### TASK DETAILS
Using the entries below, copy out all lines where "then" is found.

Stored dataset items:
--- --- ---

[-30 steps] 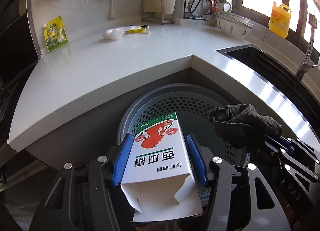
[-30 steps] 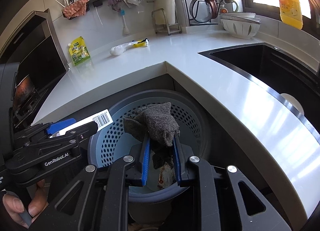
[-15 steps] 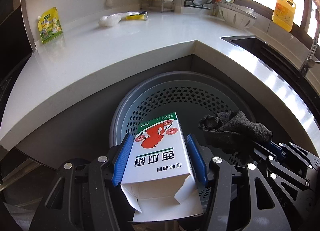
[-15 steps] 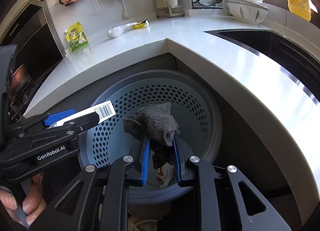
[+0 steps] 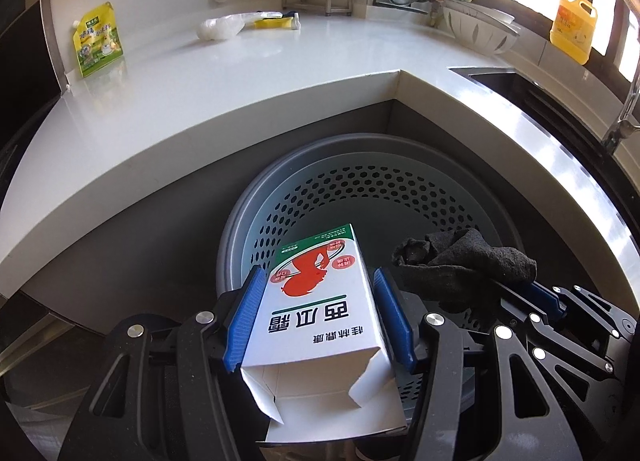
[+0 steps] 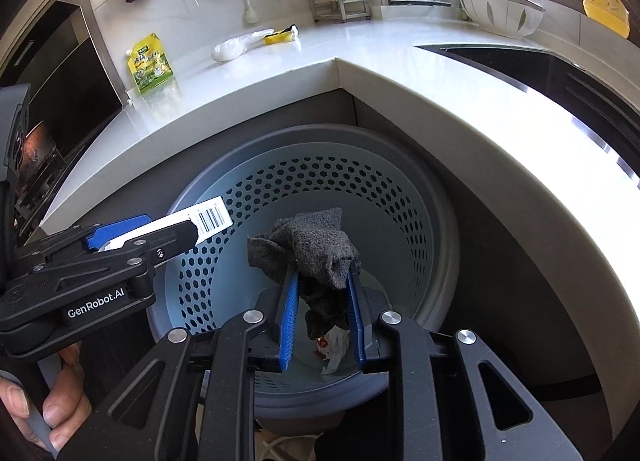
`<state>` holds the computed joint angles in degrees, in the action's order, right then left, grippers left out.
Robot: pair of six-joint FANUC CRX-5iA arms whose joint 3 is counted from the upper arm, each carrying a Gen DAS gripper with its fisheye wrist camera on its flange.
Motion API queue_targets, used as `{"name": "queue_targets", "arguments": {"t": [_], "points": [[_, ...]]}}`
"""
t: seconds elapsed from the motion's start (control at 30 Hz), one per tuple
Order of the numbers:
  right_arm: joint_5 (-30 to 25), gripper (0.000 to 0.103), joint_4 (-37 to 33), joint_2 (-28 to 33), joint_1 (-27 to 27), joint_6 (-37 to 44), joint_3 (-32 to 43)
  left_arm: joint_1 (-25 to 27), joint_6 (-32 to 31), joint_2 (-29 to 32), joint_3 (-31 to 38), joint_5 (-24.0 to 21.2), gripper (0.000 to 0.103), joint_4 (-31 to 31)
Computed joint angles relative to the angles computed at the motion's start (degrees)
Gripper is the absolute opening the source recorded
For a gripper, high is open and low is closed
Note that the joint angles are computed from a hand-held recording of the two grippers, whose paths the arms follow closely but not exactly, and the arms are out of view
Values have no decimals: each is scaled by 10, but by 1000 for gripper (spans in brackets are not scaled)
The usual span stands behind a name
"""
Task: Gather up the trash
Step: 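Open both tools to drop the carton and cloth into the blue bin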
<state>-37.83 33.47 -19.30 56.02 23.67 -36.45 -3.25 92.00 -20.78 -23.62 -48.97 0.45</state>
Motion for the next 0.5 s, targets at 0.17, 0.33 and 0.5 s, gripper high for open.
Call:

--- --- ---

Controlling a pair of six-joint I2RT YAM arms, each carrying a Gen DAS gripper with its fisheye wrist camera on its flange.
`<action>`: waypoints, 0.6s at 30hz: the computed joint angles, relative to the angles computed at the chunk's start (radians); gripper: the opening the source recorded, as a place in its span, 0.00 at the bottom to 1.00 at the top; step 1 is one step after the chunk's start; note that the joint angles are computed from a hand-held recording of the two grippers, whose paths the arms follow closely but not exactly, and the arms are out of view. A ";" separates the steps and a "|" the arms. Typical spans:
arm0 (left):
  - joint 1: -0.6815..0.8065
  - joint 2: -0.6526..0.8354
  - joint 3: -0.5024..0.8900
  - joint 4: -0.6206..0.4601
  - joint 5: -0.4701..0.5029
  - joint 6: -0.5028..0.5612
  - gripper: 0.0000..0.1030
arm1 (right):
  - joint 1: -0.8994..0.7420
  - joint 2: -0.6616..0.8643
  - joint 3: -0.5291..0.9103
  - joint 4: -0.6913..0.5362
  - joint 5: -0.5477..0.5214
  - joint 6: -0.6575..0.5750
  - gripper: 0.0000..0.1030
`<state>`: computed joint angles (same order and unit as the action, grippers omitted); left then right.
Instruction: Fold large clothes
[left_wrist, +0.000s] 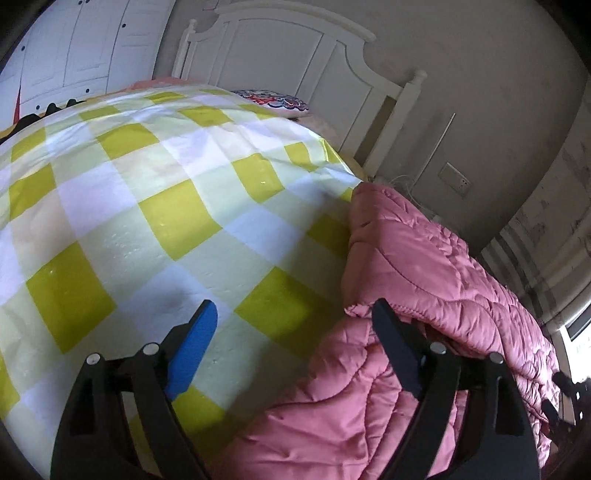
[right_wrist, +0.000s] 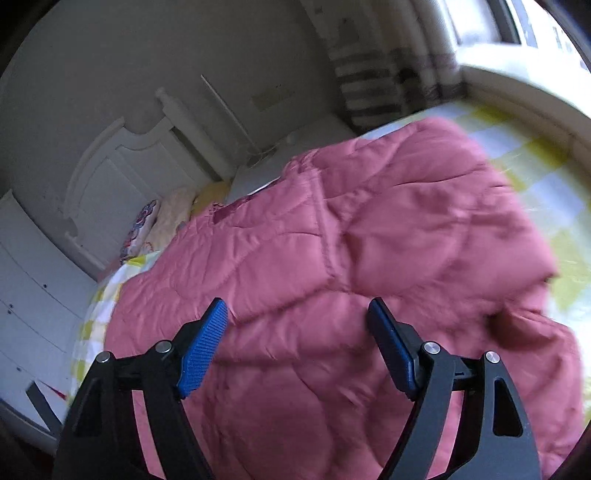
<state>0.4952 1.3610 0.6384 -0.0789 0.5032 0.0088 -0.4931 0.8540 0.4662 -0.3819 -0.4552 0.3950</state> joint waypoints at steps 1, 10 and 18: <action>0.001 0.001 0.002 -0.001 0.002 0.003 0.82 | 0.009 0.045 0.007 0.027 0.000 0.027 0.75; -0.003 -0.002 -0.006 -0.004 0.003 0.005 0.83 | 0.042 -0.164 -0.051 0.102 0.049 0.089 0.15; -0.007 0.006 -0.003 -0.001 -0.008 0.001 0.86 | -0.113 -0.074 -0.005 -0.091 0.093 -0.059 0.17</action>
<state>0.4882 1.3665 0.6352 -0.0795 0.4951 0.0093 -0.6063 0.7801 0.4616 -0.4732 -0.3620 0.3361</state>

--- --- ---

### ANSWER TO THIS TASK
`<state>` holds the computed joint angles in degrees, in the action's order, right then left, grippers left out.
`<state>`: computed joint angles (same order and unit as the action, grippers omitted); left then right.

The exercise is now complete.